À la demande du gouvernement, un juge turc a interdit la diffusion sur Internet des images de l'attaque qui a fait 32 morts lundi, à Suruç.

Les images, prises pour la plupart par des témoins quelques instants après l'attentat, ont abondamment circulé sur les réseaux sociaux et montrent des scènes souvent insoutenables.

Le gouvernement turc a momentanément bloqué le site Twitter, plus tôt ce matin, pour empêcher la diffusion des images. Cette décision visait aussi à décourager ses usagers de lancer des appels aux manifestations contre le gouvernement Erdogan.

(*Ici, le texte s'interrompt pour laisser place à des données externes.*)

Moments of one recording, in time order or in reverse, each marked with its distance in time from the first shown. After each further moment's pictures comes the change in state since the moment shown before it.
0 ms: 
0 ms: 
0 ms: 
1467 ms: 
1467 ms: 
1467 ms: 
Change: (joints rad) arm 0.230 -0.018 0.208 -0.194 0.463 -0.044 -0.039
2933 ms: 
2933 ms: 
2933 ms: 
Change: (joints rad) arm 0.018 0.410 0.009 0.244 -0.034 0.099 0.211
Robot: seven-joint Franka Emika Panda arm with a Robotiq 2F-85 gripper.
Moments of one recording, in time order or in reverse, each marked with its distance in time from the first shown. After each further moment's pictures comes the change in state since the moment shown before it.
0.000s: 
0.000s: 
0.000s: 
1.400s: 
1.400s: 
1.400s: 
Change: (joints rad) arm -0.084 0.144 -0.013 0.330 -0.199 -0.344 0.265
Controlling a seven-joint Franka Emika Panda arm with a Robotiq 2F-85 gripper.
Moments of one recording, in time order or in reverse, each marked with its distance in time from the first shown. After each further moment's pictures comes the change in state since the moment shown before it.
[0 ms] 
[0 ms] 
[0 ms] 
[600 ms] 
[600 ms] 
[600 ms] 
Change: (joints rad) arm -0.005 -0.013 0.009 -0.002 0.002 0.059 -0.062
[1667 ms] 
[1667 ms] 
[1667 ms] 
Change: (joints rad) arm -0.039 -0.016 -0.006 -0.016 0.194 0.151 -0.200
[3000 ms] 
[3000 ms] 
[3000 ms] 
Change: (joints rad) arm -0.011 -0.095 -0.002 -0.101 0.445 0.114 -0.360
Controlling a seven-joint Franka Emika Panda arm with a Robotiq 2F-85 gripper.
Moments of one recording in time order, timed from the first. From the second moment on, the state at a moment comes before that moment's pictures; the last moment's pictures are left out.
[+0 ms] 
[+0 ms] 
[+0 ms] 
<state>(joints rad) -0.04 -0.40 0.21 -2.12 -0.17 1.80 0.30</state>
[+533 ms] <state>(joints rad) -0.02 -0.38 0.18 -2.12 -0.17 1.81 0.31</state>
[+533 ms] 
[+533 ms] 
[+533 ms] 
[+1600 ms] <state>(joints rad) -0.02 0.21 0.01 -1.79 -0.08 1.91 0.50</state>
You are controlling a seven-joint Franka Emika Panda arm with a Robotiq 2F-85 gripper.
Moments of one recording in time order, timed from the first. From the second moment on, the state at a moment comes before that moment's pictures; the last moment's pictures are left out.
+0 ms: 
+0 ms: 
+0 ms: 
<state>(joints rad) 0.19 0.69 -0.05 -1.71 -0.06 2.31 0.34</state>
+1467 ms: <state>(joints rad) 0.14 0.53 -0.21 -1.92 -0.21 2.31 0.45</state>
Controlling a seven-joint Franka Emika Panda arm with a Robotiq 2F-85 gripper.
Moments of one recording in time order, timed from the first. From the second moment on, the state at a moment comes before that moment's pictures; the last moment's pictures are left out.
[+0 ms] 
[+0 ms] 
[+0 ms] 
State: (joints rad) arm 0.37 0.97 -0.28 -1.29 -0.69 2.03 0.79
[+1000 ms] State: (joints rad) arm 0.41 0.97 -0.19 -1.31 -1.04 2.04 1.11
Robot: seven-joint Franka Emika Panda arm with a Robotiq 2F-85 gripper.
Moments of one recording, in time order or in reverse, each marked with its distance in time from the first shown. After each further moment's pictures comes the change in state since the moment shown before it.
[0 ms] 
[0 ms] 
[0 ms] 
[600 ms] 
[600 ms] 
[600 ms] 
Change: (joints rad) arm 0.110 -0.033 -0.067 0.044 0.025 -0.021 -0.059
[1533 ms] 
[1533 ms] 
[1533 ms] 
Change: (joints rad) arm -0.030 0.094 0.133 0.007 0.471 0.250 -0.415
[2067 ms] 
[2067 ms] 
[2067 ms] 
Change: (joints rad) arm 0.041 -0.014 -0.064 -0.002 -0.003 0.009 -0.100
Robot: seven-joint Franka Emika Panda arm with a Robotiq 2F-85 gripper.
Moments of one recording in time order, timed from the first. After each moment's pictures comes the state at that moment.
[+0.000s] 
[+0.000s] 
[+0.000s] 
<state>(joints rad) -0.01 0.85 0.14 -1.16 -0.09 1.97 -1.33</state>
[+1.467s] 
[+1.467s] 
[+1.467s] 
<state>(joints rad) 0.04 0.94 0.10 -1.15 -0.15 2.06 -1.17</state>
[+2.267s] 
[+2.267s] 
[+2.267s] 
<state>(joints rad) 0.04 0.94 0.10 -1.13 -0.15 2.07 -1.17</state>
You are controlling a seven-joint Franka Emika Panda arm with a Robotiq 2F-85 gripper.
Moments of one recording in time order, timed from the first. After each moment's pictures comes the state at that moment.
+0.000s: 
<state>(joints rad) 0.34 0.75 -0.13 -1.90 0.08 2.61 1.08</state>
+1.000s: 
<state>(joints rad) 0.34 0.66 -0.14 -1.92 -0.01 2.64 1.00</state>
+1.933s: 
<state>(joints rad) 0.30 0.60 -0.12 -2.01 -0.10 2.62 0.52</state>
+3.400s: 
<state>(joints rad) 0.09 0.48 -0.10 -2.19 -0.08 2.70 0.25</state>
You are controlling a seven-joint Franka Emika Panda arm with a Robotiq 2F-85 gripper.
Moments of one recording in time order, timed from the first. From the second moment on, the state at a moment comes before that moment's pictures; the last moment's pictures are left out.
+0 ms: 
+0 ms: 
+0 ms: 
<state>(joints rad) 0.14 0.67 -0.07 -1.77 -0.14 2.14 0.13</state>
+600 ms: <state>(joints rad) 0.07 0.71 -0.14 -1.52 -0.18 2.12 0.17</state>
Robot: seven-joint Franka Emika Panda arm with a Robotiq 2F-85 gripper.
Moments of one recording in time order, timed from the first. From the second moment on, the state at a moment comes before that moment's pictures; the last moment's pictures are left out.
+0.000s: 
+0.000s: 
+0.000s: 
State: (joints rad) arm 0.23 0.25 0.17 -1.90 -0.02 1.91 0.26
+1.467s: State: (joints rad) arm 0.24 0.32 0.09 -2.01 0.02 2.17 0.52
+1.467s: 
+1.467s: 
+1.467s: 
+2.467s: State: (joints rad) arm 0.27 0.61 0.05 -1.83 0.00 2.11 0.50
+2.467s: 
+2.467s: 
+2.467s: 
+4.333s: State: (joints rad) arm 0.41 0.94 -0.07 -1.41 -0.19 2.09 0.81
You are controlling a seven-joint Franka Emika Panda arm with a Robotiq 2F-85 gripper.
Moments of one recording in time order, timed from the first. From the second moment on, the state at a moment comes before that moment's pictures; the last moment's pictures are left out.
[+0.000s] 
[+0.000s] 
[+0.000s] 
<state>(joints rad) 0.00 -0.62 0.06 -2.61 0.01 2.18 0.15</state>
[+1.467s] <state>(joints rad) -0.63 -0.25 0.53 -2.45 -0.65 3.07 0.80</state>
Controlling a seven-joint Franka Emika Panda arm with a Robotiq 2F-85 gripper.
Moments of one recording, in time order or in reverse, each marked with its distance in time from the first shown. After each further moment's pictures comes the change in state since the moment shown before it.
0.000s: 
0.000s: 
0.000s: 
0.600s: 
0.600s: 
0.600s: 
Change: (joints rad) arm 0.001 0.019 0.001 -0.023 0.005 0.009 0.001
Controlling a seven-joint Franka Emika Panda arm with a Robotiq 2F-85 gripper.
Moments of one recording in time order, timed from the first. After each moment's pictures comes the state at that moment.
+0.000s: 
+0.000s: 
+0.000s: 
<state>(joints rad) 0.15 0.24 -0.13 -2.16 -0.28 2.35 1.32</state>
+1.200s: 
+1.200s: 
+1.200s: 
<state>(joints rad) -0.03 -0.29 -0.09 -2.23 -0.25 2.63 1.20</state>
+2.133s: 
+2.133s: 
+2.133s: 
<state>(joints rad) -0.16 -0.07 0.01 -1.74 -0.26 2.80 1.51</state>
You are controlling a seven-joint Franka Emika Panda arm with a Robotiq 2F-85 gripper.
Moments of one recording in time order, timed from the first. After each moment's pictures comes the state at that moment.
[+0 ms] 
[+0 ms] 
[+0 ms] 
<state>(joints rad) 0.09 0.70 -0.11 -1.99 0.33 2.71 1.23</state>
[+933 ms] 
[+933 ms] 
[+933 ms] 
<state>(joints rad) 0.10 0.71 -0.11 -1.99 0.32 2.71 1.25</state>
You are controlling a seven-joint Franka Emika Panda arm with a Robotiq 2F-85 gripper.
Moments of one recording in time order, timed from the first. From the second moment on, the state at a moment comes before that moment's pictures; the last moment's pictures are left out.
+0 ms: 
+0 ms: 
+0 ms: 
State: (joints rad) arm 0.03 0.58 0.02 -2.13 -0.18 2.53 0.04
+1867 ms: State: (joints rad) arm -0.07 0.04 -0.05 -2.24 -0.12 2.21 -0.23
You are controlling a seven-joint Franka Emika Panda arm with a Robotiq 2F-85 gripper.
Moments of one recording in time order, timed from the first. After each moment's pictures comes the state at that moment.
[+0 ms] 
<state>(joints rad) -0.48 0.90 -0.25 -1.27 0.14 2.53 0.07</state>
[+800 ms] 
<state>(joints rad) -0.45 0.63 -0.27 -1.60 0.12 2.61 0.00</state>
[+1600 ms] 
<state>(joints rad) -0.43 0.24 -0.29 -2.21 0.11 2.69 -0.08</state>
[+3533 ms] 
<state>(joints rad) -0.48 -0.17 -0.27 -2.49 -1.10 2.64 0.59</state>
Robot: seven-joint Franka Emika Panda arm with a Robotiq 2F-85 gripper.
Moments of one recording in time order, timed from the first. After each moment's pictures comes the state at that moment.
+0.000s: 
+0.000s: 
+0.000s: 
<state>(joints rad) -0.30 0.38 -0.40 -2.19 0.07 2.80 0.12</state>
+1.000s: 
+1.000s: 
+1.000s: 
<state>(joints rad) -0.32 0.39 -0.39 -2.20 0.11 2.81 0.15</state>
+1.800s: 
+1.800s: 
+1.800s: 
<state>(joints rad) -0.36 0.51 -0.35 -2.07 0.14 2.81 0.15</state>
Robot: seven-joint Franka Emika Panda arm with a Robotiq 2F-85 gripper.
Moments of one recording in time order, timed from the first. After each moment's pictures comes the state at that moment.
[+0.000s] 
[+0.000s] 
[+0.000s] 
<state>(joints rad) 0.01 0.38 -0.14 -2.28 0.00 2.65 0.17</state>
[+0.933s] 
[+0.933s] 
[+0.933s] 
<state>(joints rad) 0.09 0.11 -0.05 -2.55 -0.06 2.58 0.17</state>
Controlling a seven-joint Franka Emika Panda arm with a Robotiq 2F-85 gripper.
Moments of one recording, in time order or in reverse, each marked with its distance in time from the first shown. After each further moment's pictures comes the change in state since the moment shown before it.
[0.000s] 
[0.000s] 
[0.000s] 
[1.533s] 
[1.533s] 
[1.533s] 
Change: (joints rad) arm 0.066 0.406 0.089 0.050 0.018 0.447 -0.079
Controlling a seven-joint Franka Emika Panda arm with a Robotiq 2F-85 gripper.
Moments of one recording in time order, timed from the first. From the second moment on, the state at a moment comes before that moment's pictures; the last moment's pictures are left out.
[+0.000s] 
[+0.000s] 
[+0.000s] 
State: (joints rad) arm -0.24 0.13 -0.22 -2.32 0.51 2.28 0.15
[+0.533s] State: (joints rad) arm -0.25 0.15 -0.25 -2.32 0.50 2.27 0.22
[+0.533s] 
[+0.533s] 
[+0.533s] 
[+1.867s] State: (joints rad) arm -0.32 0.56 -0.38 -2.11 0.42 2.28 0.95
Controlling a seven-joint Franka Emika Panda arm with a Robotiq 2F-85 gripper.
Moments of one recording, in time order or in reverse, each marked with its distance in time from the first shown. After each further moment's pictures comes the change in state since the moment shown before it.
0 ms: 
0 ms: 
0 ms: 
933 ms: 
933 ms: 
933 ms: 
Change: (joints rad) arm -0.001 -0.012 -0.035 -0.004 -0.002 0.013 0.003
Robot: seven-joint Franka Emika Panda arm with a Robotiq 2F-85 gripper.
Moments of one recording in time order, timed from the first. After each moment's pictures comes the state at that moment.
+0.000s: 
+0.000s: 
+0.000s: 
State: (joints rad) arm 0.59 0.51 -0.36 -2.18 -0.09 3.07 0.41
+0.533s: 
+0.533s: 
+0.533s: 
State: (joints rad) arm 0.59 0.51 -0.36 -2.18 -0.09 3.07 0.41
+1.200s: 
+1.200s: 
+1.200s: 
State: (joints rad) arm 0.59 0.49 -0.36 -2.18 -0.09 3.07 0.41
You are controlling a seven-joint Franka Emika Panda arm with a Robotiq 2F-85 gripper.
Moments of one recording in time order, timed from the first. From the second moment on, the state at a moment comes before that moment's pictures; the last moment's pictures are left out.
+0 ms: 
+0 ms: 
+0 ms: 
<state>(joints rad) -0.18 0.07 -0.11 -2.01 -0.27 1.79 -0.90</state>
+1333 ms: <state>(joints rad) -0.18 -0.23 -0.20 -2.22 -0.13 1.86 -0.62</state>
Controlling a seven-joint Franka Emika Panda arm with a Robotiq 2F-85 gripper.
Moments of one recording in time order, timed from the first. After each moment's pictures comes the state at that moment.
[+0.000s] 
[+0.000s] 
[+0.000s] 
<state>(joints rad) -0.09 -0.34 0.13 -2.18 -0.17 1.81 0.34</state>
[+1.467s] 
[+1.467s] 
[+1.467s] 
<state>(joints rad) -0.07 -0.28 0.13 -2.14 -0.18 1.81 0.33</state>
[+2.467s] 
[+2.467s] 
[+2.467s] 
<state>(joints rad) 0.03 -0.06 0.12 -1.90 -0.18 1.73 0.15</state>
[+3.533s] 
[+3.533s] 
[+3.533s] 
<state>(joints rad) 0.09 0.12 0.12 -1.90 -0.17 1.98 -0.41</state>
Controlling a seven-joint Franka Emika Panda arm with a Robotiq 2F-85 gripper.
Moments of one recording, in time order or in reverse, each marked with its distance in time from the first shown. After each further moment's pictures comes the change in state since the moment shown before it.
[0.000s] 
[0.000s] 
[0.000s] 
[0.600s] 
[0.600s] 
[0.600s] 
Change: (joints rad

Au cours des derniers jours, la population turque est descendue dans les rues pour dénoncer l'inaction du gouvernement face à la menace djihadiste. Des milliers de combattants étrangers ont rejoint les rangs du groupe armé État islamique (EI) via la Turquie ces dernières années.

Les manifestants ont notamment reproché aux autorités turques leur refus de s'engager en Syrie de manière significative par le passé. Selon eux, l'attaque de lundi serait une conséquence directe de cette inertie.

Le premier ministre turc Ahmet Davutoglu a déclaré que le gouvernement allait réfléchir à de nouvelles mesures de renforcement de la sécurité à la frontière, lors d'une réunion prévue aujourd'hui.

Par ailleurs les autorités turques ont obtenu plus de détails sur le premier suspect identifié dans l'attaque. Sous le couvert de l'anonymat, des sources gouvernementales ont indiqué que le kamikaze était un jeune homme originaire du sud-est de la Turquie. Le jeune homme, identifié sous les initiales S.A.A., aurait rejoint les rangs d'EI il y a deux mois seulement.